- Exercise details
The response has to be every entry, printed word for word.
[Dataset entries — start]
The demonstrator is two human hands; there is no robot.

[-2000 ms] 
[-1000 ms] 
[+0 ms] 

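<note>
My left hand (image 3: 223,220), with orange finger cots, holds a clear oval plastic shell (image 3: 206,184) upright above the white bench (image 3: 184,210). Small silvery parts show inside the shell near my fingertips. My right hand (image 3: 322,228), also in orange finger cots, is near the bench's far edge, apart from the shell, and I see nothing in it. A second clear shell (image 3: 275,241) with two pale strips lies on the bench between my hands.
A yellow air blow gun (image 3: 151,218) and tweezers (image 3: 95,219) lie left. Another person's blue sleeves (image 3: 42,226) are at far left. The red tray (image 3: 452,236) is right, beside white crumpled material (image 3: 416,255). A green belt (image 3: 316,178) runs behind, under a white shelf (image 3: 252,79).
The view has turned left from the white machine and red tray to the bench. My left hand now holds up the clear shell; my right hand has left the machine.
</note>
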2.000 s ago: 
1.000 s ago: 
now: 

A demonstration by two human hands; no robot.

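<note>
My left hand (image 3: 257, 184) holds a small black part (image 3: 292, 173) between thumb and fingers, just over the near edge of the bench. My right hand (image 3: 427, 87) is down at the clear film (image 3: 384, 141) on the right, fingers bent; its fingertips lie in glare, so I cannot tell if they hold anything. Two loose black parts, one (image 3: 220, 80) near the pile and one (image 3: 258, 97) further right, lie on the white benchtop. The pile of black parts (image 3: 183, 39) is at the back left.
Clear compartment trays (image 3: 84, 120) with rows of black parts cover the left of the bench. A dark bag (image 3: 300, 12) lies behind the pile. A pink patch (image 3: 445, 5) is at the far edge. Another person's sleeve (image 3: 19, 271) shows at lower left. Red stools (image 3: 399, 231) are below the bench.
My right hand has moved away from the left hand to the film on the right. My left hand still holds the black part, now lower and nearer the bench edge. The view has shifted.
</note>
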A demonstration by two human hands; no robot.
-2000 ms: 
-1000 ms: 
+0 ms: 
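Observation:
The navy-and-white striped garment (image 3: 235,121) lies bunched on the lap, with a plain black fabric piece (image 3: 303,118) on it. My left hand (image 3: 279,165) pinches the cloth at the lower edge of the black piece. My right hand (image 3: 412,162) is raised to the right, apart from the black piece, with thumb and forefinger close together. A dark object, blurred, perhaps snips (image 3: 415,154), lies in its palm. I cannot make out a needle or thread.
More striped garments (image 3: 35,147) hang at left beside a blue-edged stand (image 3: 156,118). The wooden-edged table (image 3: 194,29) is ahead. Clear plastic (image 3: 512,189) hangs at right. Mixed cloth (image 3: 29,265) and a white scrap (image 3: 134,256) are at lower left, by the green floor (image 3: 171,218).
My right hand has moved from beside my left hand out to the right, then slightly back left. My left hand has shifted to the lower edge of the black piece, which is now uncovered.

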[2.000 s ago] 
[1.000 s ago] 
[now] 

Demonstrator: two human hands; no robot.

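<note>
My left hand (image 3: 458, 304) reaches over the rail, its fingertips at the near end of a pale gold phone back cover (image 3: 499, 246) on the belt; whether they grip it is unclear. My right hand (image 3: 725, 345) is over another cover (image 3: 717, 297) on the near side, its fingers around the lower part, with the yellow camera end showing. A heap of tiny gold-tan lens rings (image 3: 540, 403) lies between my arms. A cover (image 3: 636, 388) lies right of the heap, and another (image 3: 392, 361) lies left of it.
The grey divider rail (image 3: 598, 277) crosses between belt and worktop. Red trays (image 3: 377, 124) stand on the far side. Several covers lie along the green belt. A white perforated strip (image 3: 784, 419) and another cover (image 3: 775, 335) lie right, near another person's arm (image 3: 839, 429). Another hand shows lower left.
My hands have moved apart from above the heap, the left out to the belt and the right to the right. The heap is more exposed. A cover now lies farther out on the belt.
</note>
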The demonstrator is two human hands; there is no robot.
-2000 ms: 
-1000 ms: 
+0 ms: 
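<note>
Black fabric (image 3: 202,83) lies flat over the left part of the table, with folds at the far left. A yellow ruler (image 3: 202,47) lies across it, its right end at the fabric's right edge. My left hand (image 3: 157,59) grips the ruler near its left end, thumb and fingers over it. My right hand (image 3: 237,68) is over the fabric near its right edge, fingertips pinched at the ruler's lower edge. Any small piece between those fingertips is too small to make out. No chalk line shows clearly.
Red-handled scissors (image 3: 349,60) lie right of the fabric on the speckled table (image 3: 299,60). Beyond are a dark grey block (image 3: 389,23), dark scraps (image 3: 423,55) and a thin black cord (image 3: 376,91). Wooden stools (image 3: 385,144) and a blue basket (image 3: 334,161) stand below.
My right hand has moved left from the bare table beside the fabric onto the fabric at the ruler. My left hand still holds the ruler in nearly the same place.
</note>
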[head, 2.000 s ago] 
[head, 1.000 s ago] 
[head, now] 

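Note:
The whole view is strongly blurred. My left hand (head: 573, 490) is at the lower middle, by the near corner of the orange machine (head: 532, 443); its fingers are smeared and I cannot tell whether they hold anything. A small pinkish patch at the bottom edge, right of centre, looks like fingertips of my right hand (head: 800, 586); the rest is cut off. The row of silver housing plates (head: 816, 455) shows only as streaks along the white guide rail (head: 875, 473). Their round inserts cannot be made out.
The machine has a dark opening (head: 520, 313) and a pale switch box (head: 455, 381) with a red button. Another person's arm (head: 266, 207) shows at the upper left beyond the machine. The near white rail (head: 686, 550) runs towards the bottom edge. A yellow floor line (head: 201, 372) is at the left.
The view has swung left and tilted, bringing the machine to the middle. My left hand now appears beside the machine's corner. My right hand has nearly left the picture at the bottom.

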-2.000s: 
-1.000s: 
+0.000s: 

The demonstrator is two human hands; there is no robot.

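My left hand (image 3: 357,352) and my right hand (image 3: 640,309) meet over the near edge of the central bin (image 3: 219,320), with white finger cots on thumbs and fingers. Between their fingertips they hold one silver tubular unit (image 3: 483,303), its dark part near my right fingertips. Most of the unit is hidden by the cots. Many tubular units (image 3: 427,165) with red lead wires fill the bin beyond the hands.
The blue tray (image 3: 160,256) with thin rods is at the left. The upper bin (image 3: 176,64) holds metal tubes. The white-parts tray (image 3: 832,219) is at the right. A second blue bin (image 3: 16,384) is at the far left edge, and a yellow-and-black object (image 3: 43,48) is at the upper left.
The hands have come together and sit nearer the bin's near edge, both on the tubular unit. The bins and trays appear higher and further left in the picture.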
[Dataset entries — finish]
- Answer to the problem
The demonstrator is two human hands; there is no robot.

[-2000 ms] 
[-1000 ms] 
[+0 ms] 

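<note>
My left hand (image 3: 223,220), with orange finger cots, holds a clear oval plastic shell (image 3: 206,184) upright above the white bench (image 3: 184,210). Small silvery parts show inside the shell near my fingertips. My right hand (image 3: 322,228), also in orange finger cots, is near the bench's far edge, apart from the shell, and I see nothing in it. A second clear shell (image 3: 275,241) with two pale strips lies on the bench between my hands.
A yellow air blow gun (image 3: 151,218) and tweezers (image 3: 95,219) lie left. Another person's blue sleeves (image 3: 42,226) are at far left. The red tray (image 3: 452,236) is right, beside white crumpled material (image 3: 416,255). A green belt (image 3: 316,178) runs behind, under a white shelf (image 3: 252,79).
The view has turned left from the white machine and red tray to the bench. My left hand now holds up the clear shell; my right hand has left the machine.
</note>
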2.000 s ago: 
1.000 s ago: 
now: 

A demonstration by two human hands; no robot.

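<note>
My left hand (image 3: 257, 184) holds a small black part (image 3: 292, 173) between thumb and fingers, just over the near edge of the bench. My right hand (image 3: 427, 87) is down at the clear film (image 3: 384, 141) on the right, fingers bent; its fingertips lie in glare, so I cannot tell if they hold anything. Two loose black parts, one (image 3: 220, 80) near the pile and one (image 3: 258, 97) further right, lie on the white benchtop. The pile of black parts (image 3: 183, 39) is at the back left.
Clear compartment trays (image 3: 84, 120) with rows of black parts cover the left of the bench. A dark bag (image 3: 300, 12) lies behind the pile. A pink patch (image 3: 445, 5) is at the far edge. Another person's sleeve (image 3: 19, 271) shows at lower left. Red stools (image 3: 399, 231) are below the bench.
My right hand has moved away from the left hand to the film on the right. My left hand still holds the black part, now lower and nearer the bench edge. The view has shifted.
</note>
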A demonstration by two human hands; no robot.
-2000 ms: 
-1000 ms: 
+0 ms: 
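Observation:
The navy-and-white striped garment (image 3: 235,121) lies bunched on the lap, with a plain black fabric piece (image 3: 303,118) on it. My left hand (image 3: 279,165) pinches the cloth at the lower edge of the black piece. My right hand (image 3: 412,162) is raised to the right, apart from the black piece, with thumb and forefinger close together. A dark object, blurred, perhaps snips (image 3: 415,154), lies in its palm. I cannot make out a needle or thread.
More striped garments (image 3: 35,147) hang at left beside a blue-edged stand (image 3: 156,118). The wooden-edged table (image 3: 194,29) is ahead. Clear plastic (image 3: 512,189) hangs at right. Mixed cloth (image 3: 29,265) and a white scrap (image 3: 134,256) are at lower left, by the green floor (image 3: 171,218).
My right hand has moved from beside my left hand out to the right, then slightly back left. My left hand has shifted to the lower edge of the black piece, which is now uncovered.
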
[2.000 s ago] 
[1.000 s ago] 
[now] 

Demonstrator: two human hands; no robot.

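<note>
My left hand (image 3: 458, 304) reaches over the rail, its fingertips at the near end of a pale gold phone back cover (image 3: 499, 246) on the belt; whether they grip it is unclear. My right hand (image 3: 725, 345) is over another cover (image 3: 717, 297) on the near side, its fingers around the lower part, with the yellow camera end showing. A heap of tiny gold-tan lens rings (image 3: 540, 403) lies between my arms. A cover (image 3: 636, 388) lies right of the heap, and another (image 3: 392, 361) lies left of it.
The grey divider rail (image 3: 598, 277) crosses between belt and worktop. Red trays (image 3: 377, 124) stand on the far side. Several covers lie along the green belt. A white perforated strip (image 3: 784, 419) and another cover (image 3: 775, 335) lie right, near another person's arm (image 3: 839, 429). Another hand shows lower left.
My hands have moved apart from above the heap, the left out to the belt and the right to the right. The heap is more exposed. A cover now lies farther out on the belt.
</note>
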The demonstrator is two human hands; there is no robot.
-2000 ms: 
-1000 ms: 
+0 ms: 
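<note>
Black fabric (image 3: 202,83) lies flat over the left part of the table, with folds at the far left. A yellow ruler (image 3: 202,47) lies across it, its right end at the fabric's right edge. My left hand (image 3: 157,59) grips the ruler near its left end, thumb and fingers over it. My right hand (image 3: 237,68) is over the fabric near its right edge, fingertips pinched at the ruler's lower edge. Any small piece between those fingertips is too small to make out. No chalk line shows clearly.
Red-handled scissors (image 3: 349,60) lie right of the fabric on the speckled table (image 3: 299,60). Beyond are a dark grey block (image 3: 389,23), dark scraps (image 3: 423,55) and a thin black cord (image 3: 376,91). Wooden stools (image 3: 385,144) and a blue basket (image 3: 334,161) stand below.
My right hand has moved left from the bare table beside the fabric onto the fabric at the ruler. My left hand still holds the ruler in nearly the same place.
</note>
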[head, 2.000 s ago] 
[head, 1.000 s ago] 
[head, now] 

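Note:
The whole view is strongly blurred. My left hand (head: 573, 490) is at the lower middle, by the near corner of the orange machine (head: 532, 443); its fingers are smeared and I cannot tell whether they hold anything. A small pinkish patch at the bottom edge, right of centre, looks like fingertips of my right hand (head: 800, 586); the rest is cut off. The row of silver housing plates (head: 816, 455) shows only as streaks along the white guide rail (head: 875, 473). Their round inserts cannot be made out.
The machine has a dark opening (head: 520, 313) and a pale switch box (head: 455, 381) with a red button. Another person's arm (head: 266, 207) shows at the upper left beyond the machine. The near white rail (head: 686, 550) runs towards the bottom edge. A yellow floor line (head: 201, 372) is at the left.
The view has swung left and tilted, bringing the machine to the middle. My left hand now appears beside the machine's corner. My right hand has nearly left the picture at the bottom.
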
-2.000s: 
-1.000s: 
+0.000s: 

The demonstrator is two human hands; there is no robot.

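My left hand (image 3: 357,352) and my right hand (image 3: 640,309) meet over the near edge of the central bin (image 3: 219,320), with white finger cots on thumbs and fingers. Between their fingertips they hold one silver tubular unit (image 3: 483,303), its dark part near my right fingertips. Most of the unit is hidden by the cots. Many tubular units (image 3: 427,165) with red lead wires fill the bin beyond the hands.
The blue tray (image 3: 160,256) with thin rods is at the left. The upper bin (image 3: 176,64) holds metal tubes. The white-parts tray (image 3: 832,219) is at the right. A second blue bin (image 3: 16,384) is at the far left edge, and a yellow-and-black object (image 3: 43,48) is at the upper left.
The hands have come together and sit nearer the bin's near edge, both on the tubular unit. The bins and trays appear higher and further left in the picture.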

That completes the output.